= What to work on =
If a line of the listing contains the string "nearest", return that line.

= Dataset =
__________________________________________________

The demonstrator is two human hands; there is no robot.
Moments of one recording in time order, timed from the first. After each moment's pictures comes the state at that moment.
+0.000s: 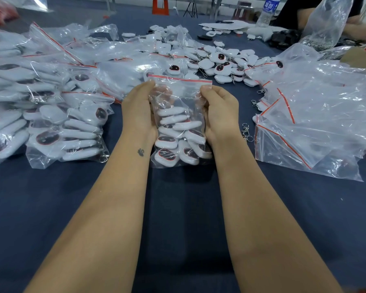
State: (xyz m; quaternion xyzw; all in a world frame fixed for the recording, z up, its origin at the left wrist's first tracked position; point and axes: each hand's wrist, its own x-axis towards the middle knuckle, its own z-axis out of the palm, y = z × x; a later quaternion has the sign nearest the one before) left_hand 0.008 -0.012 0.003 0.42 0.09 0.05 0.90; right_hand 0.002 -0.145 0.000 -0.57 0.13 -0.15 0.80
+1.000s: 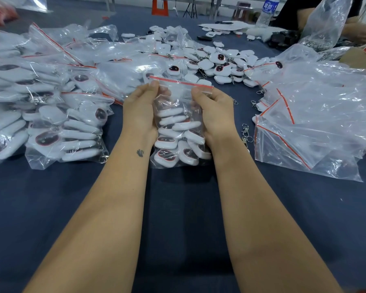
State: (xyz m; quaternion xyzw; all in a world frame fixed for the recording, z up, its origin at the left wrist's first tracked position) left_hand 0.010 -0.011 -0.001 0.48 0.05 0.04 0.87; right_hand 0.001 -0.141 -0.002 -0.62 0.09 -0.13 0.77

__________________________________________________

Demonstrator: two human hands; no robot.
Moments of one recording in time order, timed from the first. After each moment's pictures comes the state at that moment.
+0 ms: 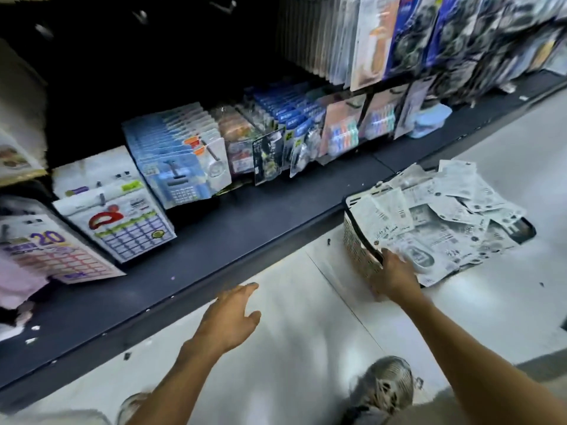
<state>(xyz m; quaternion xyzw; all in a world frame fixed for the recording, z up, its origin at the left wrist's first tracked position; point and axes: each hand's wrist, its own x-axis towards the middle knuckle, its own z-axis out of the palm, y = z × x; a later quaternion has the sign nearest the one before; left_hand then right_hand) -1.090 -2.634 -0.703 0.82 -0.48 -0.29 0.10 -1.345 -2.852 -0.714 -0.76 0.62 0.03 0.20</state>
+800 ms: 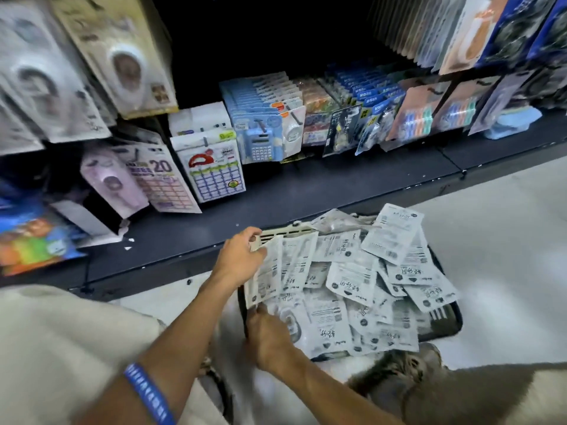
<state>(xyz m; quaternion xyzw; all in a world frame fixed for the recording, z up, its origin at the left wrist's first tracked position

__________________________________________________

= Task result =
State: (xyz m; quaternion xyzw; all in a world frame fixed for the recording, z up, its origin at the left wrist's first tracked position; point and axes: each hand's wrist, its own x-axis towards the middle knuckle, its own z-axis out of the palm, y = z × x; a later quaternion has the sign nearest the one before) left_hand 0.008 -0.012 0.003 0.42 0.09 0.05 0.90; right_hand 0.002 -0.145 0.000 -0.57 0.13 -0.15 0.80
<state>(xyz m; quaternion xyzw; all in a world frame fixed for the recording, z up, its origin at the left wrist's first tracked position; point and axes: each hand's wrist, its own x-axis towards the middle knuckle, its own z-axis out of the palm, y = z × x; a later quaternion has the sign nearest the one before; left_hand then right_hand) -1.090 -2.634 -0.703 0.82 -0.48 -0.29 0.10 -1.345 -2.852 -0.714 -0.76 0.62 0.03 0.20</state>

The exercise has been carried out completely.